PROMPT —
Your answer must consist of one number: how many lines in the records contain "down".

DATASET —
_ _ _ _
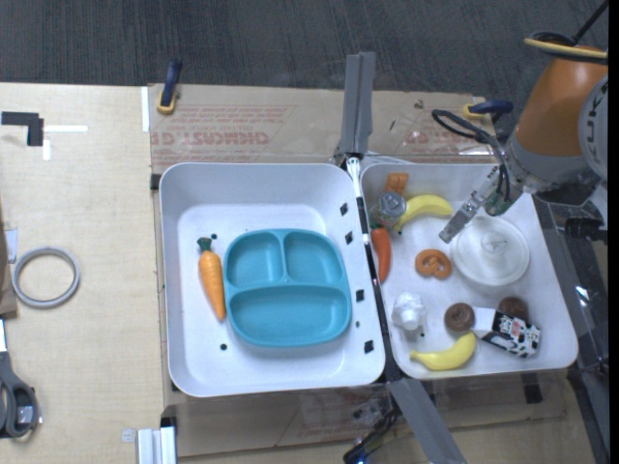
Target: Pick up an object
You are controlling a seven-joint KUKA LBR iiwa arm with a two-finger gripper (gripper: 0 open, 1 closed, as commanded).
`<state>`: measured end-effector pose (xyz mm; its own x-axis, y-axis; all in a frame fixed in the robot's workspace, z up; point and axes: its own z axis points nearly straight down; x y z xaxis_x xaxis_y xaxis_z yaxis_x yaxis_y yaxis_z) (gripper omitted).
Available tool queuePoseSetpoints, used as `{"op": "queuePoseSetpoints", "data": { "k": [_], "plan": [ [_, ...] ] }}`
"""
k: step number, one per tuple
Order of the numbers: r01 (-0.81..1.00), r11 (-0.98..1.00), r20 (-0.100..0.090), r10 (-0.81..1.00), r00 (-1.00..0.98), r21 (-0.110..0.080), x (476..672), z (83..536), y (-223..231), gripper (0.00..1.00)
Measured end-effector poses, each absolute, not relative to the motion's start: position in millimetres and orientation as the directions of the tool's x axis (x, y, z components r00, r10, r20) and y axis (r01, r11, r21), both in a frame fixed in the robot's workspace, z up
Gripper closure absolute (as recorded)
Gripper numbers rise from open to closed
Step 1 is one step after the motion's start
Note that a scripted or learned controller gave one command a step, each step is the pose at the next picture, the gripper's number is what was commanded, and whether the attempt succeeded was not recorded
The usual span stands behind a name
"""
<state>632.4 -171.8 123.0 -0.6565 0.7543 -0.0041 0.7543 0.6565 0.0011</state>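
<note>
Banana (447, 354) at right bin's (559, 288) front edge, cow-print carton (513, 333) in its front right corner, gripper (462, 220) over the back half beside second banana (426, 207), finger state unclear.

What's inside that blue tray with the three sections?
Nothing shows in the blue divided tray; all three sections look bare. A toy carrot lies beside it in the left bin, not inside. Whatever is under the tray is covered.
</note>
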Motion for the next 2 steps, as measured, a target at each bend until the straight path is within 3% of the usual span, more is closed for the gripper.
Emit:
{"op": "queuePoseSetpoints", "data": {
  "k": [1, 2],
  "plan": [
    [0.797, 0.604, 0.000, 0.797, -0.604, 0.000, 596.8, 91.7, -97.4, 0.00],
    [0.795, 0.606, -0.003, 0.795, -0.606, 0.002, 597.6, 101.5, -97.8, 1.00]
  ]
}}
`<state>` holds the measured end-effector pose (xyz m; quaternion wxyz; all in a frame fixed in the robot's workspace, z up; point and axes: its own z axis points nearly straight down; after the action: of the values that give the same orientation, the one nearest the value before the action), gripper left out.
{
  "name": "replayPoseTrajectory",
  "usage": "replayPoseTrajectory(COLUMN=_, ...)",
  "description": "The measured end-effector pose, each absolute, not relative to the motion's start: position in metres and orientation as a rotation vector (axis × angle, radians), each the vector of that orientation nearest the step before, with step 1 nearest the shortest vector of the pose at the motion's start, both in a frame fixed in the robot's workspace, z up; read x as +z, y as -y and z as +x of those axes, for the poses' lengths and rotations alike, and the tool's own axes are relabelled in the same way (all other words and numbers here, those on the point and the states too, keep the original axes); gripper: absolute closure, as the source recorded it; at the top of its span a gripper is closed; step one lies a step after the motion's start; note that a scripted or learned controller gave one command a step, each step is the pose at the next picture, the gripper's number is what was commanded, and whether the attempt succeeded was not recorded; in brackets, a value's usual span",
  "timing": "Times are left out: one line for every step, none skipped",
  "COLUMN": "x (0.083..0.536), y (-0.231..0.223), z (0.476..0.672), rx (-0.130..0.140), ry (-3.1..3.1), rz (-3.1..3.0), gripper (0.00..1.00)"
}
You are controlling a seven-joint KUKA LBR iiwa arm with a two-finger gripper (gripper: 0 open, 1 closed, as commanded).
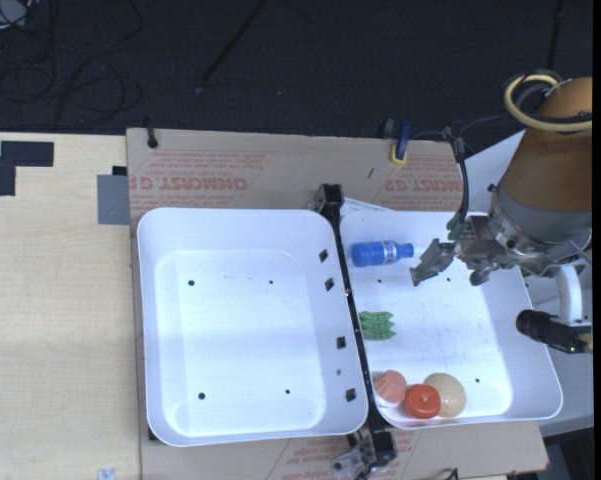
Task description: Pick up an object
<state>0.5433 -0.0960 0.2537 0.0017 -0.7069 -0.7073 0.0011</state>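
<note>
Arm over the right bin, gripper near the blue bottle

The bench [60,298] carries two white bins side by side: the left bin [240,428] and the right bin [500,368], which holds all the objects; the grey arm [550,168] with its orange band reaches in from the right over the far part of the right bin, and its gripper [450,260] hangs there with dark fingers [430,263] spread apart and nothing between them; the blue bottle [380,253] lies on its side just left of the gripper, close but apart from it; a green object [376,325] lies nearer the middle by the divider, and at the near edge sit a tan round object [448,393], a pink object [389,385] and a red round object [422,401] clustered together
</note>
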Motion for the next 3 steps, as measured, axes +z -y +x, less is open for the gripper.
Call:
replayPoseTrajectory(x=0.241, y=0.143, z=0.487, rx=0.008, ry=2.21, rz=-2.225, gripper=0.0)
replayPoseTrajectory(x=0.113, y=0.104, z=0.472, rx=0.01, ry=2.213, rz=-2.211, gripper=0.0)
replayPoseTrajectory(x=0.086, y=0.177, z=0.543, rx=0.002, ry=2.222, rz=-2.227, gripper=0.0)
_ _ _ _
EXERCISE RESPONSE —
2